Similar to the case of sine discussed earlier (refer to Equation 13), let us consider the scenario where A = B = \theta.
\begin{aligned} \cos(A + B) &= \cos A \cos B - \sin A \sin B \\ \cos(\theta + \theta) &= \cos \theta \cos \theta - \sin \theta \sin \theta \\ \cos (2 \theta) &= \cos^2 \theta - \sin^2 \theta. \end{aligned}
This is the first formula. The other two formulae are expressed solely in terms of cosine and sine, respectively. Therefore, it seems appropriate to perform the operations of eliminating sine and eliminating cosine. The formula that connects sine and cosine is Equation 1, so let us utilise this.
\begin{aligned} \cos (2 \theta) &= \cos^2 \theta - \sin^2 \theta \\ &= \cos^2 \theta - (1 - \cos^2 \theta) \\ &= 2 \cos^2 \theta - 1. \end{aligned}
The same can be shown with sine.
\begin{aligned} \cos (2 \theta) &= \cos^2 \theta - \sin^2 \theta \\ &= (1 - \sin^2 \theta) - \sin^2 \theta \\ &= 1 - 2 \sin^2 \theta. \end{aligned}
5 Summary
As we have seen, the trigonometric identities can be readily derived through the definitions and the addition formulae. Familiarity with these derivations enables one to grasp much more than simple memorisation; it promotes an understanding of the relationships between formulae, the formulae themselves, and typical transformations in this area.
In this article, we classified trigonometric identities into two groups: (1) a group proven using the definitions of trigonometric functions and (2) a group proven using the addition formulae. It is beneficial to review which formulae belong to each category.
The journey towards mastering these formulae is not one that can be accomplished with a single attempt. I encourage you to immerse yourself in the derivation process repeatedly. It is essential to organise your understanding of the rationale behind the approach you used for the derivation. Reflect on the specific information you need to comprehend in order to derive the formula successfully in the future. By maintaining this mindset throughout your studies, you will find that cognitive processes—unlike simple memorisation—are relatively easy to retain once understood.
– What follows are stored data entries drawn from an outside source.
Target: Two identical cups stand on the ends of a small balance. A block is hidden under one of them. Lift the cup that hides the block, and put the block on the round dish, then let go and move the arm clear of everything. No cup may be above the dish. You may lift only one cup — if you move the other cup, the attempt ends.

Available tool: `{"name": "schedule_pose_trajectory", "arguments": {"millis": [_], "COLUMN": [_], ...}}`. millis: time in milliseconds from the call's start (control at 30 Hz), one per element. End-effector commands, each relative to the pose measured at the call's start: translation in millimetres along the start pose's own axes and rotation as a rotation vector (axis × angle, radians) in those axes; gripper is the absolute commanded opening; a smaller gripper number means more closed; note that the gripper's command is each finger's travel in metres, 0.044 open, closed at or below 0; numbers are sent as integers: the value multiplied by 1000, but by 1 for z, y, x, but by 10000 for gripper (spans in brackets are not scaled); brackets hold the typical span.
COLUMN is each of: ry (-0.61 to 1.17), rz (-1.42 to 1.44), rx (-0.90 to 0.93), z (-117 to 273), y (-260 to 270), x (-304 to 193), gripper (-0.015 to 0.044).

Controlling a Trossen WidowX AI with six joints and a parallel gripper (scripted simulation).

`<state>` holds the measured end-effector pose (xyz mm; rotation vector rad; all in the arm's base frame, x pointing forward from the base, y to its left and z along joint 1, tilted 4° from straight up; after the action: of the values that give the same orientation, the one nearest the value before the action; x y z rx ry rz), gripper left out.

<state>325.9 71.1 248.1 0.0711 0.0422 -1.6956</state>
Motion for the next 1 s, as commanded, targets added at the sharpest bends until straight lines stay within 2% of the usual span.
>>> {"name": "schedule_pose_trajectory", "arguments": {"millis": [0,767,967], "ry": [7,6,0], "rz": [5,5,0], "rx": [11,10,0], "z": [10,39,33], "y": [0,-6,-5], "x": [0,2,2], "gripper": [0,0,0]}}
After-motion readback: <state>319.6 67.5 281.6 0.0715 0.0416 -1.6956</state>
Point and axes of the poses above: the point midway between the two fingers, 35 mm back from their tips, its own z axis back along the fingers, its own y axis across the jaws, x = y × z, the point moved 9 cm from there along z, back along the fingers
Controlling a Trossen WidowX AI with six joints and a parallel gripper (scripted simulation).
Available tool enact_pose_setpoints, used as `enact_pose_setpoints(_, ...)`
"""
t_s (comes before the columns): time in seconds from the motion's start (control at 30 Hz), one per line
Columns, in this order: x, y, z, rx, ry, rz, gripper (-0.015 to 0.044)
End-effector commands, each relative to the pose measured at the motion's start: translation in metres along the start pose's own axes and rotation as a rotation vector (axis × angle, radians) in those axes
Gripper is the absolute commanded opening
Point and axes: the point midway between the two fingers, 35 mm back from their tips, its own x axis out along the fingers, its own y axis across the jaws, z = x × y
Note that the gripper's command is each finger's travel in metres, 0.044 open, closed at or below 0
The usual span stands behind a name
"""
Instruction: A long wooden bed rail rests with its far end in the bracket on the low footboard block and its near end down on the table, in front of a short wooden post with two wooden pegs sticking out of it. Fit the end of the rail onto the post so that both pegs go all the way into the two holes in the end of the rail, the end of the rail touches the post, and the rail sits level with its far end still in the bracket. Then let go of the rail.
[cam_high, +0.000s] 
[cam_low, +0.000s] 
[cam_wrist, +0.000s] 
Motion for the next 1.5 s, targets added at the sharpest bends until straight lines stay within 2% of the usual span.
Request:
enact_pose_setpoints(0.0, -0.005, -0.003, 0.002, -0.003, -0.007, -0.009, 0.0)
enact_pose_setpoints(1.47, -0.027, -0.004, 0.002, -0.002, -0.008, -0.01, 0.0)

Engaging in consistent practice using the relevant mathematical formulae is essential for developing a solid understanding of the subject. It is entirely acceptable to refer back to these equations while addressing problems. By frequently applying the formulae, you will naturally become more familiar with them. Additionally, consider deriving the equations ocasionally when you use them; this process reinforces your comprehension and retention. Should you forget an equation, do not hesitate to derive it once more.
This article has focused on specific equations; however, it is equally beneficial to ensure that you are capable of deriving other equations as well.
Although the process of deriving identities may seem indirect, it is a vital path for those committed to enhancing their mathematical skills. This method, in contrast to mere memorisation, allows for a deeper understanding of foundational concepts in trigonometry. It also equips you with essential techniques for manipulating equations, thereby facilitating practical applications. Let us strive to remember the identities through both the derivation process and regular problem-solving practice, rather than relying solely on rote memorisation.
As you reflect on this approach, consider: how might deriving an equation deepen your understanding compared to simply recalling it? I encourage you to attempt deriving a formula you have previously memorised and observe the difference in your grasp of the underlying principles.